Solution: "encourage" them to be small.

So, with a "penalty" the method instead maximizes the log-likelihood minus a "regularization" term that does the "encouraging". Options: $$\begin{aligned} \sum_j |b_j| \qquad & \text{"L1" or "$\ell_1$" or "lasso"}\\ \sum_j b_j^2 \qquad & \text{"L2" or "$\ell_2$" or "ridge" or "Tikhonov"} \end{aligned}$$

sklearn.linear_model.LogisticRegression(penalty="l1")

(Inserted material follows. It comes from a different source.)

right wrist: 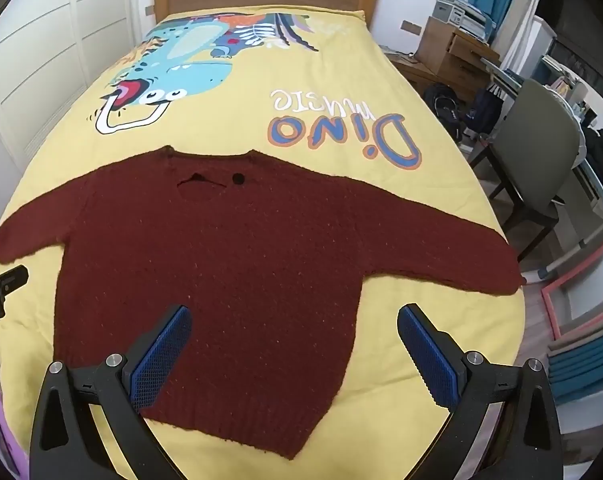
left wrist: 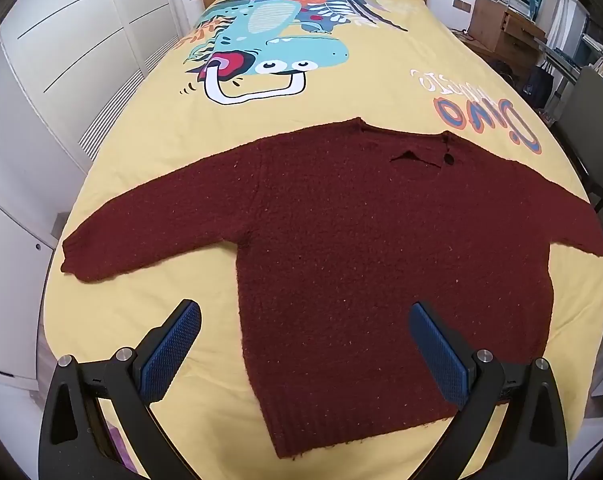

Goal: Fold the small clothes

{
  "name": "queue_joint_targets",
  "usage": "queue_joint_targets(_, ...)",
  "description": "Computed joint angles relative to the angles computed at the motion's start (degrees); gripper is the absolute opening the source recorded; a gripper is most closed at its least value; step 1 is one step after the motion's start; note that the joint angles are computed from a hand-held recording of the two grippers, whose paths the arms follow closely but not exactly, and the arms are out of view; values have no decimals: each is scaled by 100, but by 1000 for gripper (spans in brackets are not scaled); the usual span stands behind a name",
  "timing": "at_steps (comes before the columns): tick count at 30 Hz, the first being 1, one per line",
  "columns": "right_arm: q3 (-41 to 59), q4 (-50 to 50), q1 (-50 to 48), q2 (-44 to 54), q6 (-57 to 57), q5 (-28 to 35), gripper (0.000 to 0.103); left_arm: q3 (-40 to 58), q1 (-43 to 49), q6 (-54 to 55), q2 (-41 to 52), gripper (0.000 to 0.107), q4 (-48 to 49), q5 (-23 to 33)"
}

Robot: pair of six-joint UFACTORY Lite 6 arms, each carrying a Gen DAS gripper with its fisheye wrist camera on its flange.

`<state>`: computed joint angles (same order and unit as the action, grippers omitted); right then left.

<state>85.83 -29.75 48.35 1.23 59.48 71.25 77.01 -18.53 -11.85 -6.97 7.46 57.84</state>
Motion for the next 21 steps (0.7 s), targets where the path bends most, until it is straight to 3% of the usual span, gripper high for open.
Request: queue_joint_targets(21, -129, -11, 34, -20, -8, 43, 102, -46, -83, -117, -8, 102, 118, -11)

therefore finds the $b$ that maximizes $$ \sum_{i=1}^n \left\{ Y_i \log(p(X_i \cdot b)) + (N_i - Y_i) \log(1 - p(X_i \cdot b)) \right\} - \sum_j |b_j| . $$

The Lasso¶

Let's try out this scheme on our example data, using the Lasso, which fits a standard least-squares linear model but with a L1 penalty, minimizing $$ \sum_i (y_i - X_i \cdot b)^2 + \alpha \sum_j |b_j| . $$

In [10]:
from sklearn.linear_model import Lasso

ridge_crossval = pd.DataFrame()
for new_vars in np.linspace(0, 80, 9):
    new_x = rng.normal(size=(len(y), int(new_vars)))
    X = np.column_stack([x, new_x])
    xval = kfold(5, X, y, Lasso(alpha=.3))
    xval["new_vars"] = int(new_vars)
    ridge_crossval = pd.concat([ridge_crossval, xval])
In [11]:
ridge_crossval.groupby("new_vars").agg(np.mean).plot();
/tmp/ipykernel_1290415/3745485892.py:1: FutureWarning: The provided callable <function mean at 0x7f5258423420> is currently using DataFrameGroupBy.mean. In a future version of pandas, the provided callable will be used directly. To keep current behavior pass the string "mean" instead.
  ridge_crossval.groupby("new_vars").agg(np.mean).plot();
No description has been provided for this image

Test error is still consistently higher than training error - as we'd expect - but only slightly.

Exercise¶

Let's use crossvalidation to choose the strength of regularization (i.e., the $\alpha$ parameter in the lasso).

We'll apply it to the covid data above.